La crise sanitaire de la Covid-19 ayant fortement affecté le trafic aérien, ces prévisions sont aujourd'hui caduques et n'ont pas été réactualisées par une étude d'impact plus récente.

En effet, en 2019, dernière année avant la Covid-19, le trafic entre les 27 États membres de l'Union européenne et les pays de l'ASEAN dépassait les 8 millions de passagers. Sur la même année, le trafic France-pays de l'ASEAN représentait 3,4 millions de passagers, dont 2,2 millions étaient en correspondance.

A ce jour, le trafic d'avant Covid n'a toujours pas été atteint. D'année en année, le trafic progresse, atteignant en 2023 80% du trafic de 2019. Il devrait rattraper son niveau d'avant la crise sanitaire en 2025.

Lors du premier comité mixte en octobre 2023, la Commission européenne a présenté des projections, selon lesquelles le trafic de passagers de l'ASEAN vers l'Union européenne pourrait tripler d'ici 20 ans.

Cette croissance serait portée par la fin des restrictions liées à la Covid-19, tant pour la clientèle professionnelle que touristique, mais aussi par le développement économique à venir de certains États de l'ASEAN.

En effet, seule une faible partie de la population des États de l'ASEAN voyage à l'heure actuelle. Les perspectives de croissance sont grandes, dès lors que les populations de ces pays accèderont à un meilleur niveau de vie.
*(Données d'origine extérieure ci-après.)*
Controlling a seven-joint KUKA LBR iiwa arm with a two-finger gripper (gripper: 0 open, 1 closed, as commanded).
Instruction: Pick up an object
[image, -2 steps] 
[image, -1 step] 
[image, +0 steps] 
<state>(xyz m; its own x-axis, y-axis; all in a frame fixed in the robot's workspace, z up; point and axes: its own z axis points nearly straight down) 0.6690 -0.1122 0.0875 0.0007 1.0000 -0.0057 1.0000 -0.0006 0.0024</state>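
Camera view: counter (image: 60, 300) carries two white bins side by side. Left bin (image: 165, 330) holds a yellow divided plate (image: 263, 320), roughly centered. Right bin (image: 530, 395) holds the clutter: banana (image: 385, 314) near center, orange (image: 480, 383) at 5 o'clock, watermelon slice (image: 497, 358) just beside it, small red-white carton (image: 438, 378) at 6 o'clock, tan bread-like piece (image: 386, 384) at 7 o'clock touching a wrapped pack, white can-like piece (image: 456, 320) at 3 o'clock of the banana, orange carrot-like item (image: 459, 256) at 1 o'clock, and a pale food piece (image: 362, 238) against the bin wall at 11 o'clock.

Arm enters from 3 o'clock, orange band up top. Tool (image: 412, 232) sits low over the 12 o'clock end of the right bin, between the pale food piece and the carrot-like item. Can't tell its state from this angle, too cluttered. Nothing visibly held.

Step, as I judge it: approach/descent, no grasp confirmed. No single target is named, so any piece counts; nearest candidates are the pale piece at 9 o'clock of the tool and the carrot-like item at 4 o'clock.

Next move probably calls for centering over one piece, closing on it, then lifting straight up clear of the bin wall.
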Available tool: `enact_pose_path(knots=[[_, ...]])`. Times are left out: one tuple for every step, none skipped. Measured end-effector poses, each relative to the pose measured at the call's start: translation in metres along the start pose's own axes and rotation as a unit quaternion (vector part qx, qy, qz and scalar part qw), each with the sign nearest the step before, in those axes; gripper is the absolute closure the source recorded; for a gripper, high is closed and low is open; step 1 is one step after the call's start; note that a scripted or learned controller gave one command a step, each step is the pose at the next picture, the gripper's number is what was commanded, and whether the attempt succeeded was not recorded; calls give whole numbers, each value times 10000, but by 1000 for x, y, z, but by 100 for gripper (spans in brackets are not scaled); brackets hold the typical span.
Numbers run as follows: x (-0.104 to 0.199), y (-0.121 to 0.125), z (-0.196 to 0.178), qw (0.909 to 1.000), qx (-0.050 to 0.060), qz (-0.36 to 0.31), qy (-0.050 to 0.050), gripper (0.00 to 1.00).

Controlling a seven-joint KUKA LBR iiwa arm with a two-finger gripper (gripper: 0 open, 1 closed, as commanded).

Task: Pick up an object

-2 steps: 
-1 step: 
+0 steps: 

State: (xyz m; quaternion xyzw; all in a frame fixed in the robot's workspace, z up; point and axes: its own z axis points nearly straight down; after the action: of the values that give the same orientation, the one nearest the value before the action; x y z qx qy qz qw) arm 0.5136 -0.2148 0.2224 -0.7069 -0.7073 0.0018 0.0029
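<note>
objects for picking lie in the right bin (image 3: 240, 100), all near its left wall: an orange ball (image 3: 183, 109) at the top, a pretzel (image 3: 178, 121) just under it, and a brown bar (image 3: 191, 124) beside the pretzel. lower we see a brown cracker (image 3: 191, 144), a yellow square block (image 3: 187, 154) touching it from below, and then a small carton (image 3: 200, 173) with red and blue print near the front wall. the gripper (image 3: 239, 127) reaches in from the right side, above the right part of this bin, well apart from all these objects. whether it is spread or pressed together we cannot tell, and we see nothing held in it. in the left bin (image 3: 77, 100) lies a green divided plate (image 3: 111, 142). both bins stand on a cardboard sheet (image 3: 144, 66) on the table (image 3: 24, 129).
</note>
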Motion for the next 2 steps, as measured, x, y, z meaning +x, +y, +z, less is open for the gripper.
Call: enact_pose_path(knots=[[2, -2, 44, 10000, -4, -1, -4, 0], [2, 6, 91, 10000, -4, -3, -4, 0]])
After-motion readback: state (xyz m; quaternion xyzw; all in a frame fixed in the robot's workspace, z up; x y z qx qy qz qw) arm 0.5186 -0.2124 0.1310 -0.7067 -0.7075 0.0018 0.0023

Des pays de l'ASEAN ont appelé les compagnies européennes à les desservir. En effet, certains, en particulier le Cambodge, ont construit de nouveaux aéroports internationaux. Ne disposant pas de compagnies nationales long courrier, ils souhaitent développer leur connectivité directe.

En effet, des liaisons directes entre l'Europe et l'Asie constituent un avantage comparatif certain par rapport aux compagnies aériennes des pays du Golfe et de la Turquie, qui ne proposent que des vols avec correspondances.

Toutefois, les professionnels français du secteur (Air France-KLM et la Fnam-Fédération nationale de l'aviation marchande) considèrent que ce nouvel accord ne bouleversera pas la concurrence avec les compagnies des pays du Golfe et de la Turquie, qui est déjà bien établie.

En matière de fret, pour le groupe CMA-CGM, déjà bien implanté en Asie du Sud-Est qu'il dessert par voie maritime, l'accord pourrait offrir des opportunités de faire croître ses occasions d'affaires dans la zone, notamment avec sa nouvelle division Air Cargo, créée en 2021. Toutefois, CMA-CGM souligne que les attentes suscitées par les précédents accords de libéralisation (signés avec les Etats-Unis et le Canada) n'avaient, de loin, pas été satisfaites et restent quant aux bénéfices réels à attendre de la convention.

Comme l'indique l'étude d'impact jointe au projet de loi, la France était liée par neufs accords bilatéraux : avec le Cambodge, l'Indonésie, le Laos, la Malaisie, la Birmanie, les Philippines, Singapour, la Thaïlande et le Vietnam. Le nouvel accord, plus libéral, se substitue à ces accords, sauf en ce qui concerne les territoires français ne relevant pas de l'Union européenne : la Polynésie Française, la Nouvelle-Calédonie et Wallis et Futuna.

Au niveau européen, le nouvel accord global se substitue à plus de 140 accords bilatéraux.